God sent his angels – in the form of the most Christ-like friends and mentors a girl ever had. They lifted me up and shared with me and encouraged me and prayed with me. I was counseled by a few key men and women who had loved and forgiven with the supernatural power only God could provide. I was so covered in prayer and in love. I would not beg my husband to stay, but I would keep my promise to God and I would love Him; and HE would help me love and forgive my husband, no matter what path he ultimately chose.
As his story unraveled over the next few weeks, my husband cracked. Broke. Crumbled. He sought out the wisdom of godly men. He prayed, sweating, crying; continually. I prayed with him. I prayed over him. I prayed alone. He prayed alone. He had hit rock bottom. He was stripped bare and it was agonizing, for both him to experience and for me to witness. My husband, my strong, perfect, and devoted husband–weak and struggling and ugly and hurting. Looking back I know that God could not have answered my original prayer until both of us were at a place where we were forced to take a good long look at our relationship with Him and where we could only depend on Him and Him alone. When I asked that He do a mighty work in us so that we could do a mighty work for Him, instead of just zapping us with happy feelings, God had said “Ok….buckle up and get ready, cause this is gonna sting.”
What happened over the course of the next few days, weeks, and months, was something the world will tell you never happens.

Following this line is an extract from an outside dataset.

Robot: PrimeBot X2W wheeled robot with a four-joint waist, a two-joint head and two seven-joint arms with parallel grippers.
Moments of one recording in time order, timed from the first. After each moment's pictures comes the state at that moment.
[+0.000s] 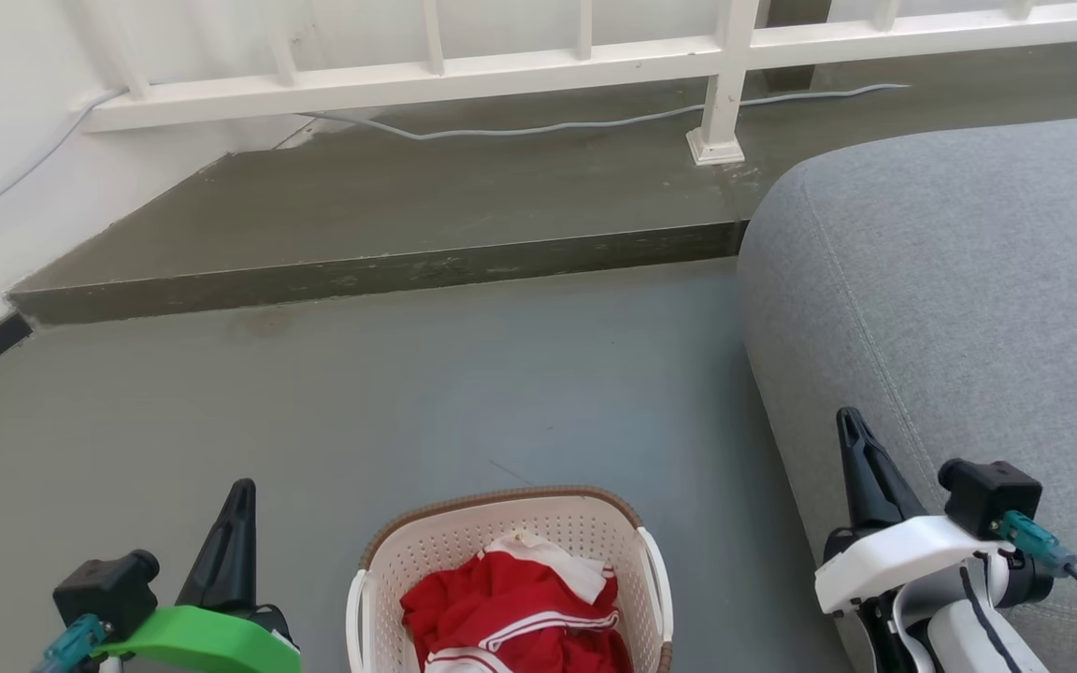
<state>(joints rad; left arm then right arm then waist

God surrounded both of us with angels. Miraculous changes took place in my husband almost daily. He faced and fought his demons with the Lord’s strength. We started visiting a Christian counselor every week. We realized that, up until that point, everything we’d been doing in our marriage had been so, so wrong. We had loved each other ineffectively by not putting God first, not really. And although I may not have physically cheated on my husband, I had broken marriage vows again and again throughout the years by failing to unconditionally love, honor and respect him–but we were more committed than ever to becoming friends again and to seeing each other as Christ sees us, forgiving as Christ forgives, and loving as Christ loves–for better or for worse. It is definitely so much easier said than done but it is the only way to survive even the most problem-free marriage.
There are still so many days that I am absolutely nauseous over the thought of him cheating or over the memory of those days and weeks. I still cannot fully trust him–but I do trust God, and His plans are not only best, they’re unstoppable. I’ve come to better understand the kind of love the bible describes in 1 Corinthians 13: “Love is patient, love is kind, it isn’t jealous, it doesn’t brag, it isn’t arrogant, it isn’t rude, it doesn’t seek its own advantage, it isn’t irritable, it doesn’t keep a record of complaints, it isn’t happy with injustice, but it is happy with the truth. Love bears all things, believes in all things, hopes for all things, endures all things.” (1 Corinthians 13:4-7) And I know now that a love like this is only achievable through Jesus.